Columbia, SC (WLTX) - The American Health Care Act is now headed to the US Senate where they are expected to make changes to the House plan. But what is in the current one?

We caught up with Robert Hartwig, a risk management and insurance professor at USC to help explain it.

"What people are calling Trumpcare is going to be radically different from Obamacare," Hartwig said.

For starters, under Obamacare everyone had to have insurance or pay a penalty fee. With the new plan, having insurance is optional, but anyone who goes without insurance for more than two months would be charged an additional 30 percent in premiums for a year when they re-enter the insurance market.

"Where there's a danger is that probably 10-15 million people will probably elect to not buy coverage at all and those individuals will still get sick, they'll still get in accidents, and they'll have to pay for those costs out of their own pocket," Hartwig said.

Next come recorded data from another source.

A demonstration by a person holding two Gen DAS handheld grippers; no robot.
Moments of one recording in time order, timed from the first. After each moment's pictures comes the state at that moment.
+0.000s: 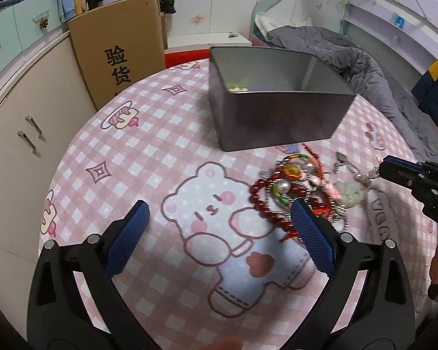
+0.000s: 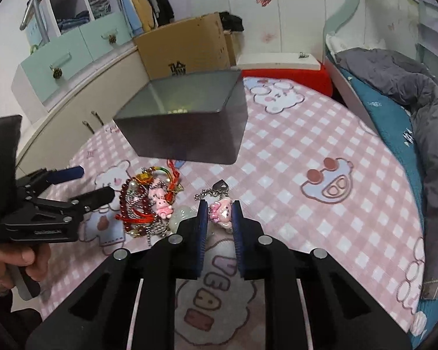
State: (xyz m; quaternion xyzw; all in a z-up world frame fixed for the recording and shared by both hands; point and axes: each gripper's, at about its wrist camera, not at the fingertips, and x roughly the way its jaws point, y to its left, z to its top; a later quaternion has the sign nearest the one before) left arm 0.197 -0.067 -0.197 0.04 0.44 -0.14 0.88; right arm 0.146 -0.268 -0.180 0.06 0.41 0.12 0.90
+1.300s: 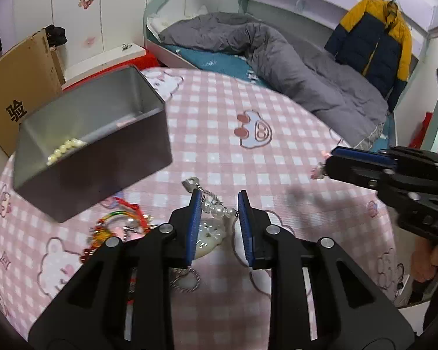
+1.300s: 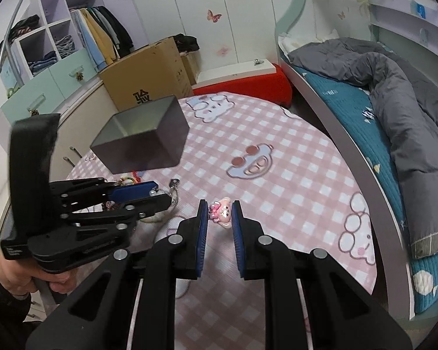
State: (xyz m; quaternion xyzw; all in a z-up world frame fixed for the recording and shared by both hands) left arm 0.191 -0.192 -0.184 0.11 0.42 -0.36 0.83; right arm 0.104 -0.318 -0.162 0.11 0.39 0.05 0.91
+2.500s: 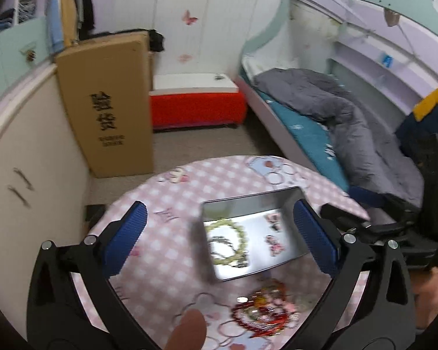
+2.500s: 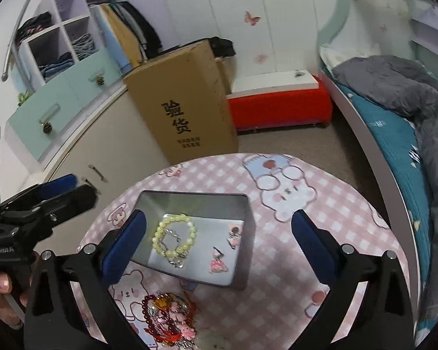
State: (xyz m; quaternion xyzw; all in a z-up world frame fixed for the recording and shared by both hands) left arm 0.288 -0.072 -0.089 0.00 0.37 -0.16 0.91; right arm 0.257 -0.266 -0.115 0.11 0.38 0.10 0.91
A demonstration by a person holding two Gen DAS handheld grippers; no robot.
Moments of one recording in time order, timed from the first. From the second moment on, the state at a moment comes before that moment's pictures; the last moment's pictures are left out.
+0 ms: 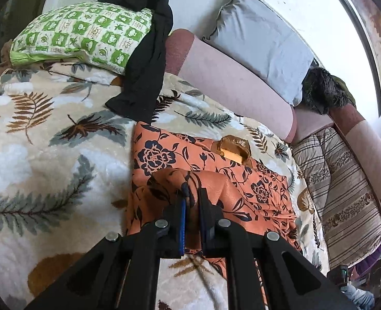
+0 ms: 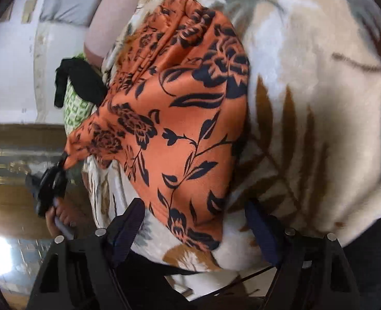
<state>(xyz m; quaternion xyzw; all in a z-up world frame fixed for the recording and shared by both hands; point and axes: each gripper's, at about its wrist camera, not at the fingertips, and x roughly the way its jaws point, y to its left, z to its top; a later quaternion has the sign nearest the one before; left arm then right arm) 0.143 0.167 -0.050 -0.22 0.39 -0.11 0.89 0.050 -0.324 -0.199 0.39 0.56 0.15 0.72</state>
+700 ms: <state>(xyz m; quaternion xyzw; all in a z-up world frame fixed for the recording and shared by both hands) 0.128 0.171 -0.031 -0.17 0.37 -0.13 0.90 0.078 -0.331 -0.152 0.46 0.48 0.24 0.71</state>
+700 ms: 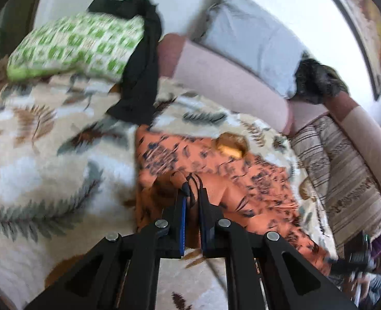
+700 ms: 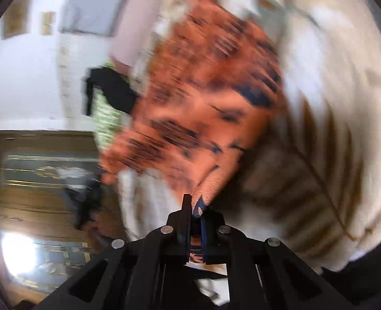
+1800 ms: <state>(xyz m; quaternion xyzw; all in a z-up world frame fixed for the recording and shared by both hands) 0.238 0.158 -0.119 -0.16 0.49 -0.08 0.86 0.293 -0.315 -0.149 0.24 0.53 0.16 0.80</state>
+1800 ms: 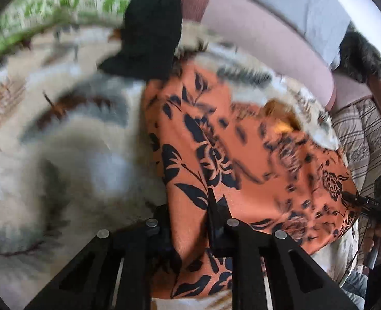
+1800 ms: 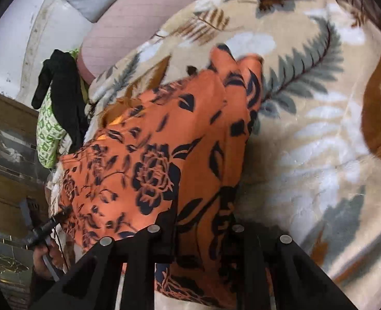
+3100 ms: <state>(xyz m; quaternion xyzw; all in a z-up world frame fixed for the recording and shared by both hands) 0.209 0.132 -0.129 -0.02 0.46 -0.09 0.88 0.224 -0.326 -0.141 0.08 0.49 0.09 0.86</state>
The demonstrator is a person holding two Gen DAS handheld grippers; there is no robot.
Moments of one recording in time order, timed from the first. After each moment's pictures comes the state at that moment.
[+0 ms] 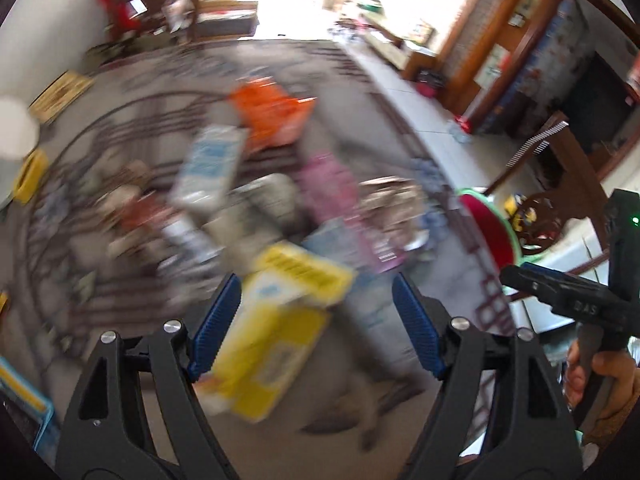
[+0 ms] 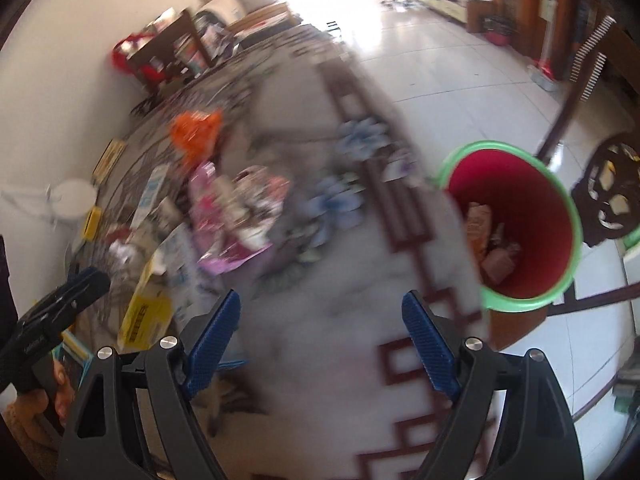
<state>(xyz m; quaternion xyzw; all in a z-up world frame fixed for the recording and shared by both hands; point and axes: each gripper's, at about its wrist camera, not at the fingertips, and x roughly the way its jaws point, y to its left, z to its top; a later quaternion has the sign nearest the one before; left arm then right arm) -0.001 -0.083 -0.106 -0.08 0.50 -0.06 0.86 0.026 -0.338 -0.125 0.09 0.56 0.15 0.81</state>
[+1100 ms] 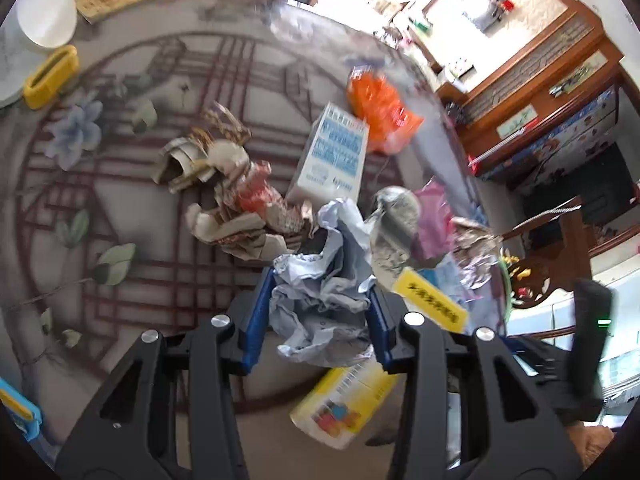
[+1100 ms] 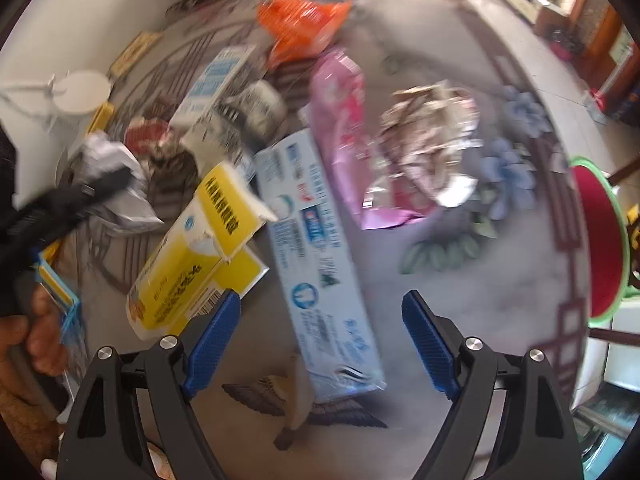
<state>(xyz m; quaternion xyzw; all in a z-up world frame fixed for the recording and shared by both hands) 0.014 0.039 -0.139 -0.23 0.50 -0.05 0.83 0.038 -0.200 -0.178 -0.03 0.63 0.19 0.75</state>
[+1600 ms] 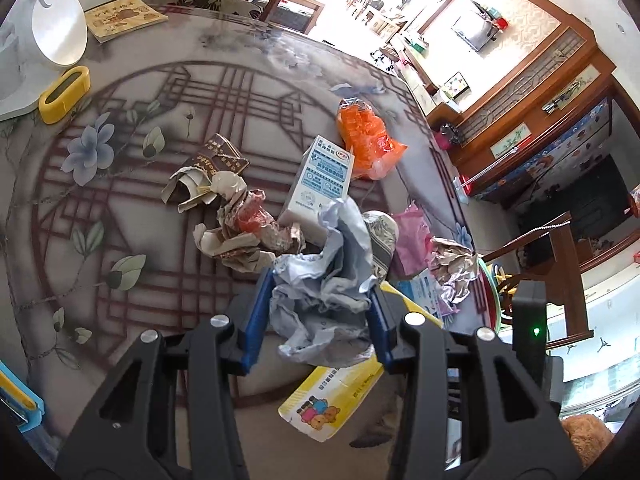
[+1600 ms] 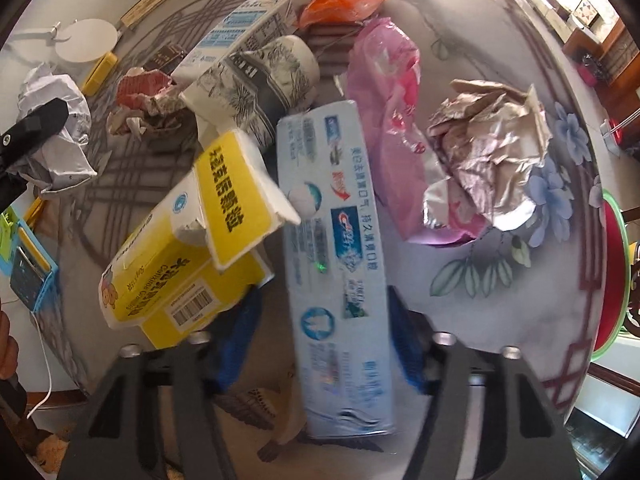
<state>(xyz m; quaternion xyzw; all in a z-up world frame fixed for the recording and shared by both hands) 0.009 0.038 -0.119 -0.24 0.47 -0.04 0.85 0.050 -0.176 -0.200 -0.08 0.65 0.22 0.72</state>
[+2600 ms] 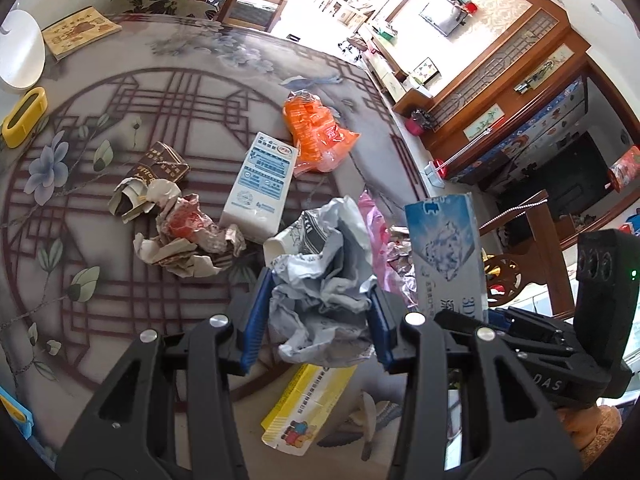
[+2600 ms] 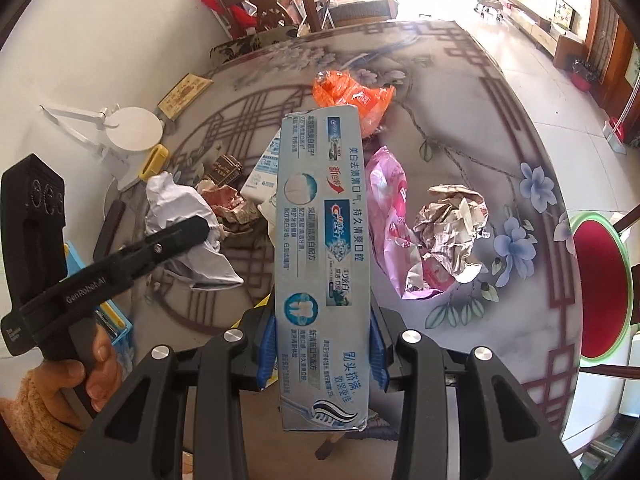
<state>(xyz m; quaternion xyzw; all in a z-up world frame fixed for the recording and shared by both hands) 0.020 0.005 -0.111 -0.23 0.47 -0.10 0.85 0.052 -0.202 -0.102 0.02 0.56 0.24 0.79</state>
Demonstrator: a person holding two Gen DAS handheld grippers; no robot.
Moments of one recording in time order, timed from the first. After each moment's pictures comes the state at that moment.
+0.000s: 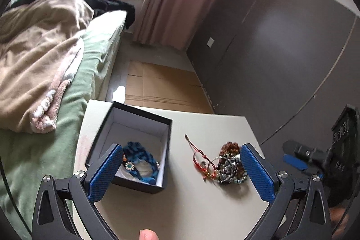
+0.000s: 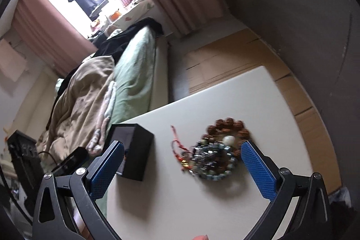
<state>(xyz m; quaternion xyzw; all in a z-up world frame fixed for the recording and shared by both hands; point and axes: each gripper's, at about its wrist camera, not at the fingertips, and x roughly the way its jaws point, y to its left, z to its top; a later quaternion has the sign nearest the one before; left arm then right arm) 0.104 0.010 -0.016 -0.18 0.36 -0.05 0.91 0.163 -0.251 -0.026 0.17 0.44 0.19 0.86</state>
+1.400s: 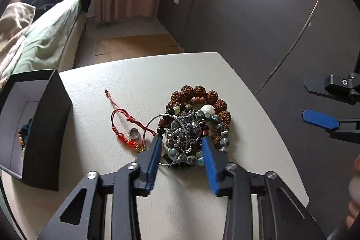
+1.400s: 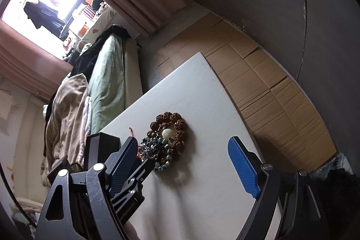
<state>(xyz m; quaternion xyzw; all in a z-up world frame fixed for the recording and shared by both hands) 0.147 -0.122 -0.101 -0.08 0.44 -0.12 0.88 0.172 -0.335 -0.055 0.24 0.49 0.13 0.83</state>
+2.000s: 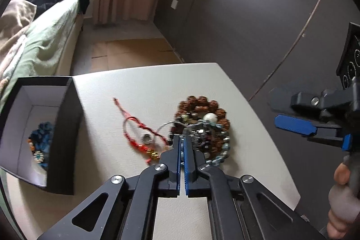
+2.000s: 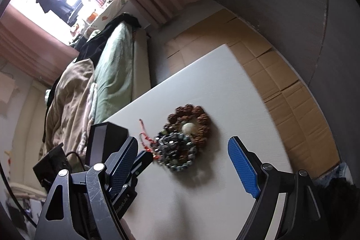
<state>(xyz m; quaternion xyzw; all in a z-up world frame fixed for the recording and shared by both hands) 0.145 -0.096 -0.085 -0.10 0.43 -0.14 0.89 0.175 -0.286 -0.056 0.21 0.50 0.17 0.83</state>
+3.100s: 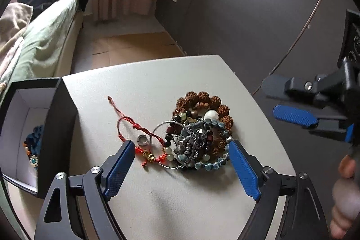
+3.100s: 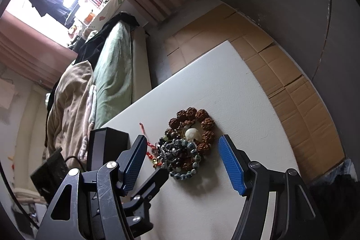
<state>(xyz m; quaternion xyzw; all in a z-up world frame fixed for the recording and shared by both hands) 0.155 -0.113 -0.094 -0.08 0.45 -0.14 0.88 0.194 -0.292 -0.065 0.23 0.51 0.15 0.82</state>
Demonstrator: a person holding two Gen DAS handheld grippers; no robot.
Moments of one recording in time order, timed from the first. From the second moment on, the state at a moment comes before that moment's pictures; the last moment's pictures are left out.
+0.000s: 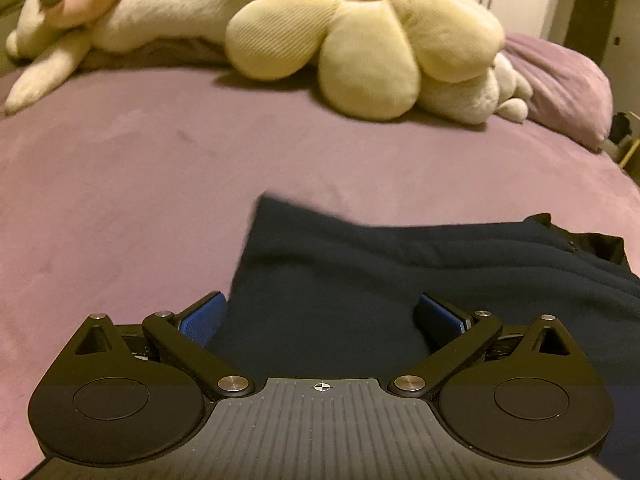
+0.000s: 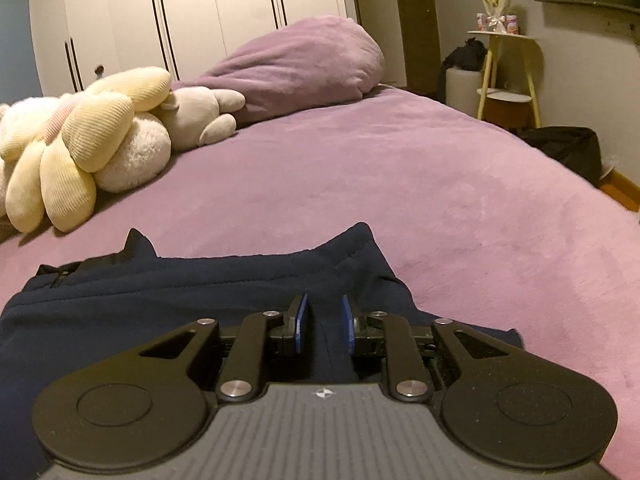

Right now, insurance companies must provide 10 essential health benefits: pregnancy and maternal care, hospitalization, rehabilitation and habilitative services, ambulatory services, emergency services, mental health and substance use disorder services, laboratory services, pediatric services, preventive and wellness services, and prescription drugs. The new plan eliminates that requirement and gives the decision to the states.

"What that means is you'll be able to pick and choose different sorts of policies like you used to be able to before the Affordable Care Act, which could result in policies that cost less," Hartwig said.

Under Obamacare, subsidies were based on a person's income, with lower incomes receiving higher subsidies. Under the new plan, it would be based on age.

"We will see that people who utilize care more will wind up paying more," Hartwig said. "That could be the case whether you have a preexisting condition or if you are older."

The new proposal would give states the ability to "opt out" of covering pre-existing conditions. To address that, the House bill allocates $138 billion over the next 10 years to help states and insurers set up "high-risk pools".

Finally, where Obamacare expanded Medicaid coverage, the new plan would freeze it by 2020. Medicaid would have a spending cap, meaning the federal government would send states a fixed amount of money per Medicaid enrollee.

"So states ultimately are going to lose resources that they were able to use for providing healthcare to insurance to individuals, they're going to have to come up with a way to make the limited Medicaided dollars they have go further," Hartwig said.

Senate republicans could make more changes to the bill or take up an entirely different health care bill of their own. If they do that, it would have to then be reconciled with the House plan.